_Exercise prompt_. Repeat the data that follows exactly, starting at the line with "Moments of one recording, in" and ending at the line with "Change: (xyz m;", and leave out every picture.

- - - -

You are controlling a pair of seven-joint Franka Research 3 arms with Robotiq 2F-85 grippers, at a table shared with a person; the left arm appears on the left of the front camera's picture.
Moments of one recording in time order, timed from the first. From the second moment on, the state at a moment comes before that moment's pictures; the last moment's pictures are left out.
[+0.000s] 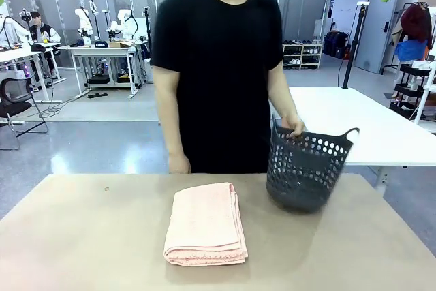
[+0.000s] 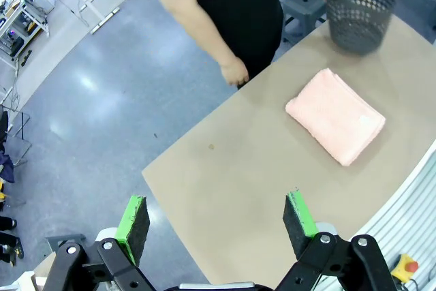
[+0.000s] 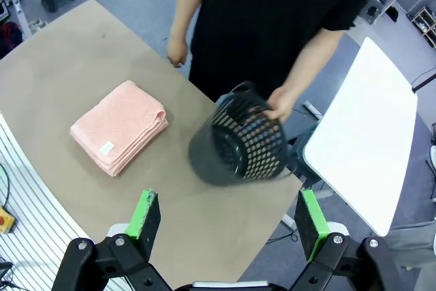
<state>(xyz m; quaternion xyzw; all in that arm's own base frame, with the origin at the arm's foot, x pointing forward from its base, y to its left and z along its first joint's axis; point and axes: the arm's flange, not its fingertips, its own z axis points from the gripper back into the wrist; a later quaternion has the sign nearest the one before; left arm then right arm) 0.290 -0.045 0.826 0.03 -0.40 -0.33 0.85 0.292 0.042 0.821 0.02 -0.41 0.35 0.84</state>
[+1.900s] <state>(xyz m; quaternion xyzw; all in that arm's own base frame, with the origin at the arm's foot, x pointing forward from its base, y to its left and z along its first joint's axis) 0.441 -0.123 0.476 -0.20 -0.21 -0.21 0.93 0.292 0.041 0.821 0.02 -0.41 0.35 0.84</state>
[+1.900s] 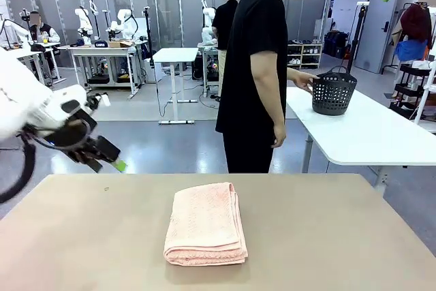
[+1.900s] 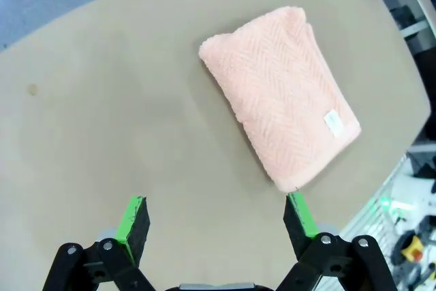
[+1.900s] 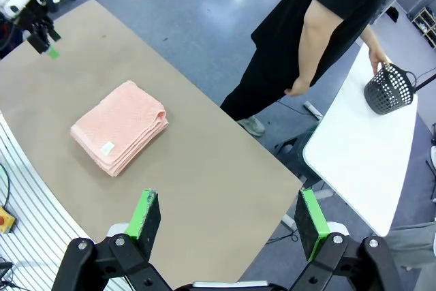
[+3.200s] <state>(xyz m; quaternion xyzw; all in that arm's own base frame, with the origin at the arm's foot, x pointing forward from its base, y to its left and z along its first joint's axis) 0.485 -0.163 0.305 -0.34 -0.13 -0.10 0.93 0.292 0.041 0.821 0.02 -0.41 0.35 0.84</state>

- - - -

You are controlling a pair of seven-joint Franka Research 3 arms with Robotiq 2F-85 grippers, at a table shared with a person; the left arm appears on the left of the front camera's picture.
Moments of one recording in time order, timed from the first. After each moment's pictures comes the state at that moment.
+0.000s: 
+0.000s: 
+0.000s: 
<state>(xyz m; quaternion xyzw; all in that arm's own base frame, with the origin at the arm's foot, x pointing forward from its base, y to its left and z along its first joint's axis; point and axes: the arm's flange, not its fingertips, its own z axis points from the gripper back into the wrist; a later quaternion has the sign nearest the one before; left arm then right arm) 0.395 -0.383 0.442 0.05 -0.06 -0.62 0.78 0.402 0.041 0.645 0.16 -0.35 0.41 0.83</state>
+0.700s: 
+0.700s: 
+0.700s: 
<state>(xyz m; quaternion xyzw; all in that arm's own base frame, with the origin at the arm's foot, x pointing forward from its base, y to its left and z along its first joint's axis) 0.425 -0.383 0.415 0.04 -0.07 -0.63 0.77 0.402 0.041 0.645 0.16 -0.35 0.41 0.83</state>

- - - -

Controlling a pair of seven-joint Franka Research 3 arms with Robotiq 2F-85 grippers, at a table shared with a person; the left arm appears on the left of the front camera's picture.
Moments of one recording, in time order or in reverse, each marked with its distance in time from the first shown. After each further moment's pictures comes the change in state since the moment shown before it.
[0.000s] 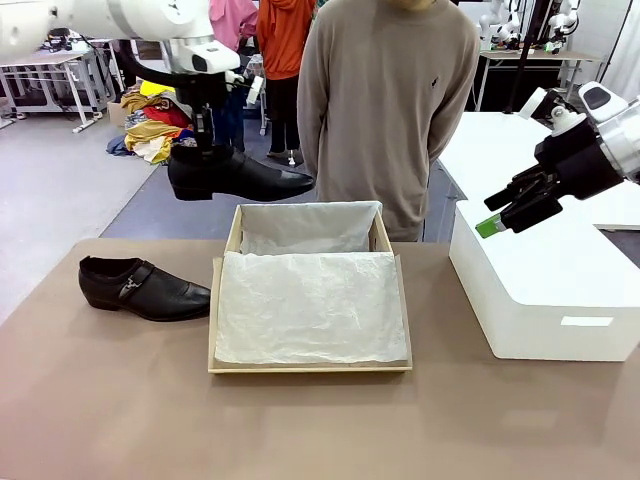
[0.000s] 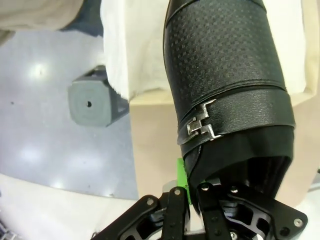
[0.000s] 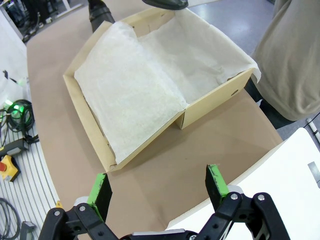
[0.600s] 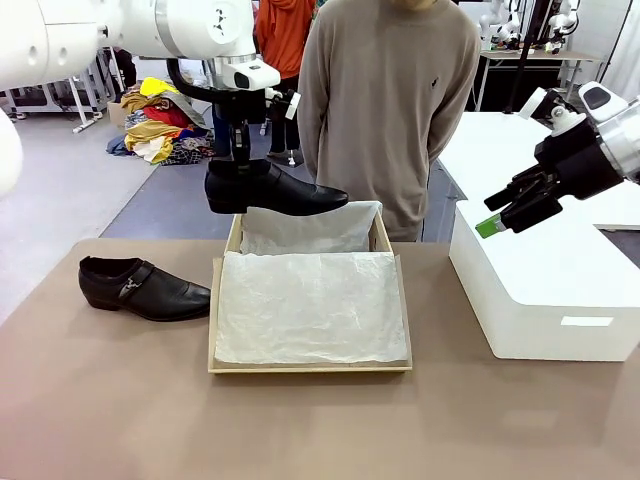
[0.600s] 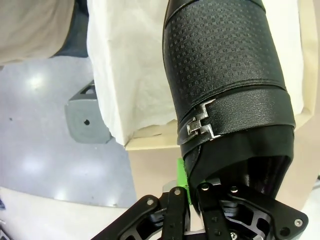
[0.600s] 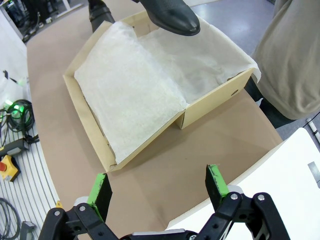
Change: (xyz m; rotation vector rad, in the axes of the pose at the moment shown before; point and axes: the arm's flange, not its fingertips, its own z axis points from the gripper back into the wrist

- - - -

_Exercise solution_.
Moments of one recording, in time order or in reverse, each marked with its distance in time from the first shown. After each further moment's pictures comes the change in state since the moment shown before it.
[0.000s] 
[0.000s] 
[0.000s] 
[0.600s] 
[0.600s] 
[0.600s] 
Change: (xyz m; rotation vector rad, in the axes of the pose at the moment shown before; point and axes: the arm's flange, not its fingertips, its own z axis points from the gripper back into the wrist

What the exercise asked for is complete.